- Born: Elaine Ruth Herbert 27 November 1920 New York City, U.S.
- Died: 10 January 1995 (aged 74) London, England
- Education: Mount Holyoke College, Sorbonne
- Occupation: Literary agent
- Spouses: Robert Shaplen ​ ​(m. 1944, divorced)​; Sir Hugh Greene ​ ​(m. 1951; div. 1969)​;
- Children: 2

= Elaine Greene =

American-born British literary agent (1920–1995)

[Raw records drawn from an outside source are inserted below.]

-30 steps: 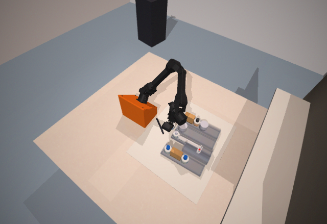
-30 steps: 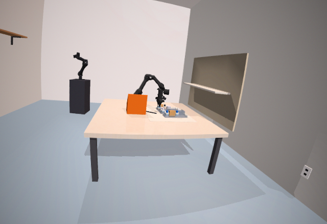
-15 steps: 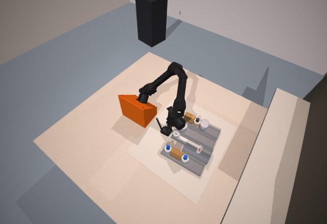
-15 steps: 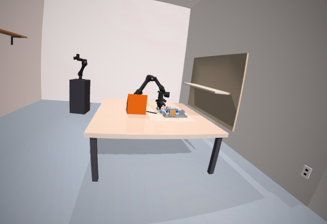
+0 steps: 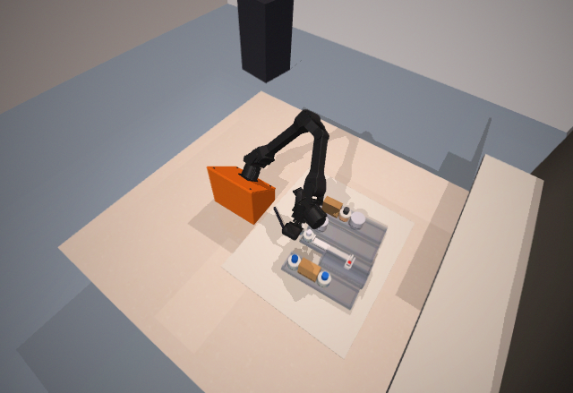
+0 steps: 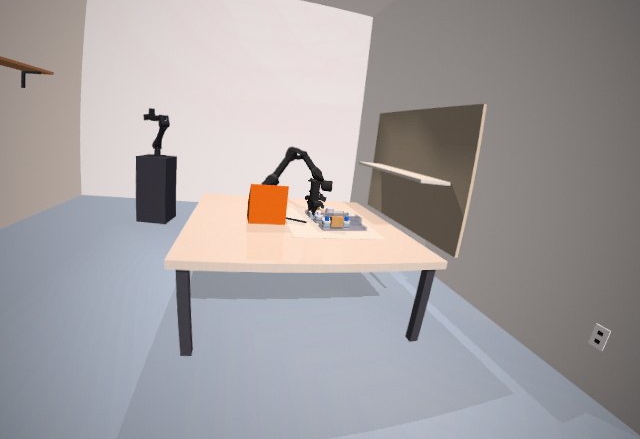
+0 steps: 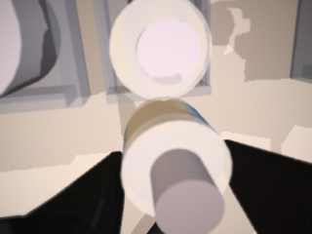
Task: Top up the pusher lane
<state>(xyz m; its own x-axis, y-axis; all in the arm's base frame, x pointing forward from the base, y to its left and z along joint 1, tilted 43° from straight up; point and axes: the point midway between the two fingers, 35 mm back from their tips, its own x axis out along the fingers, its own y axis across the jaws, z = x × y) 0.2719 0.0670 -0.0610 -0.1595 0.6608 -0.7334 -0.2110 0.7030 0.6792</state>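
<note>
Now: the black stick 10 cm behind my gripper tip, 1 cm to the right of it and 5 cm below it. Also, from my gripper tip: red mark 23 cm ahead, 1 cm to the left, 2 cm above.
</note>
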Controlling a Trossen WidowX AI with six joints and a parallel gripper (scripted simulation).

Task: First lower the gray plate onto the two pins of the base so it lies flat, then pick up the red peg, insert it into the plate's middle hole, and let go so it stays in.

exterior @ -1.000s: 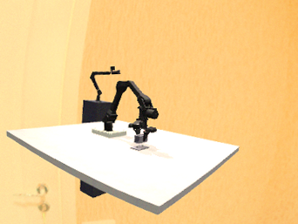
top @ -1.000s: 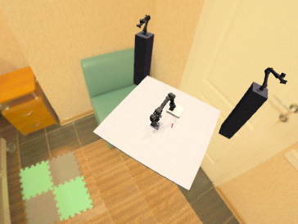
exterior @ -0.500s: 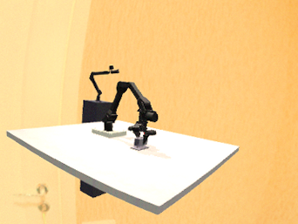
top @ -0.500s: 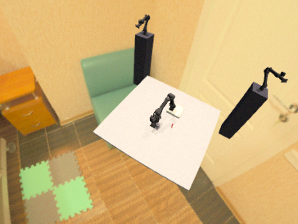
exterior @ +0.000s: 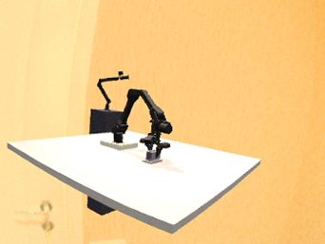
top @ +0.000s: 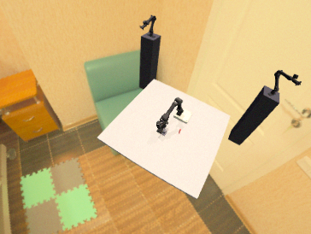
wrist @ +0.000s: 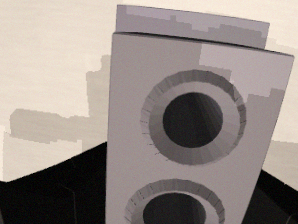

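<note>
My gripper tip is 3 cm below the gray plate. Also, from my gripper tip: gray base 2 cm below.
</note>
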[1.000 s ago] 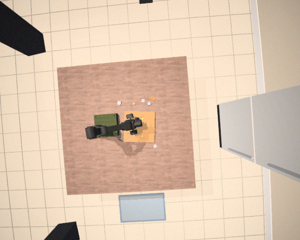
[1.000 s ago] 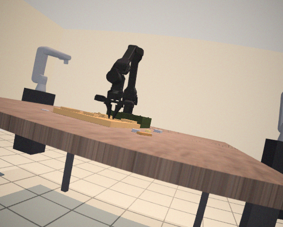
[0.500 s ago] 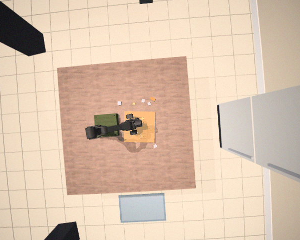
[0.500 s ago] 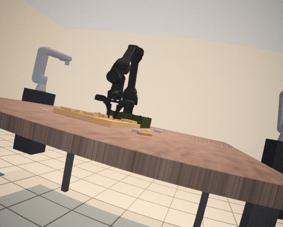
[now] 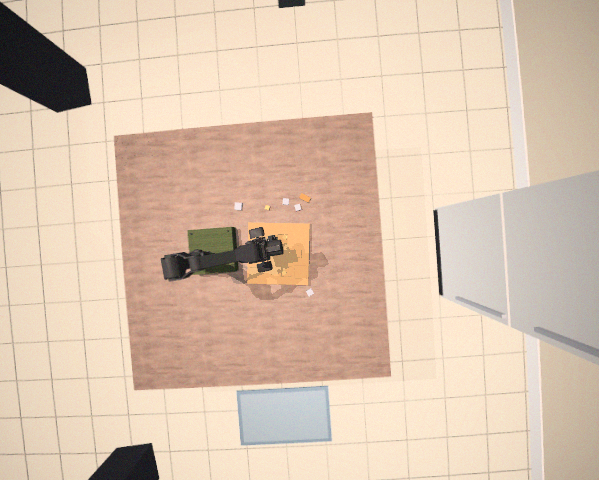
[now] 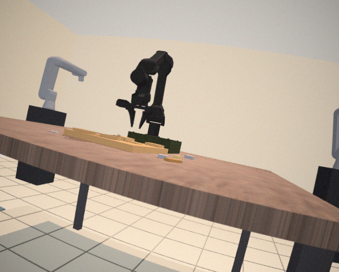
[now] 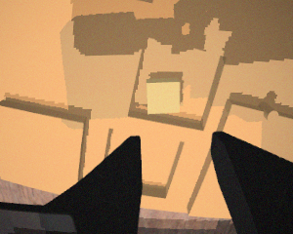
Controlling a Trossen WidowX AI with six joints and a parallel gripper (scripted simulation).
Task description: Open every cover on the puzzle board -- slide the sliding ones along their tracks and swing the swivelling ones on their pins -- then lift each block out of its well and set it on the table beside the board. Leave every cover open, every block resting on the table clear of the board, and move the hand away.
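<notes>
My gripper tip is now 5 cm short of the puzzle board, 3 cm to the left of it and 6 cm above it.
</notes>
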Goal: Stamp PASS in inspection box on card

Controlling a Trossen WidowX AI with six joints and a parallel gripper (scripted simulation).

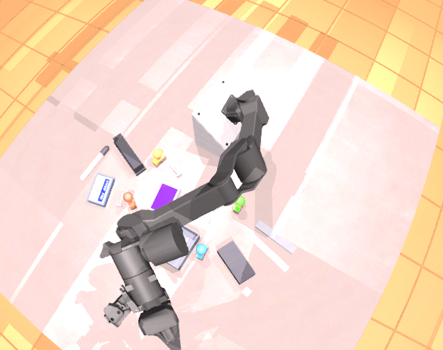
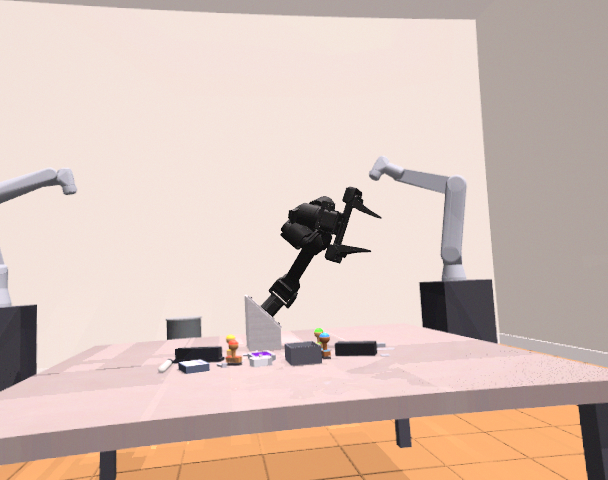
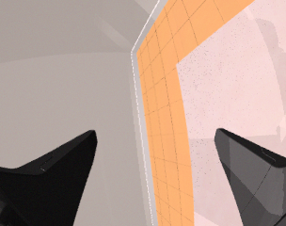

Elaine Greene (born Elaine Ruth Herbert; 27 November 1920 – 10 January 1995) was an American-born British literary agent who represented prominent authors such as P. D. James, Arthur Miller, and Dr. Seuss.

== Early life ==
Greene was born in New York City to Louis and Fanny Gilbert and educated at Mount Holyoke College and the Sorbonne. She subsequently worked in editorial roles at Random House and Alfred A. Knopf.

== Career ==
After moving to London, Greene became director of the literary department at MCA London in 1953. When the company dissolved its department in 1961, she founded the Elaine Greene Agency, later named Greene & Heaton. Her clients included Michael Frayn, Sybille Bedford, and Helen Oxenbury.

== Personal life and death ==
Greene was married first to journalist Robert Shaplen and later to Sir Hugh Greene, former Director-General of the BBC. Both marriages ended in divorce. Greene died of lung and brain cancer in London on 10 January 1995, aged 74. She was survived by two sons and a brother.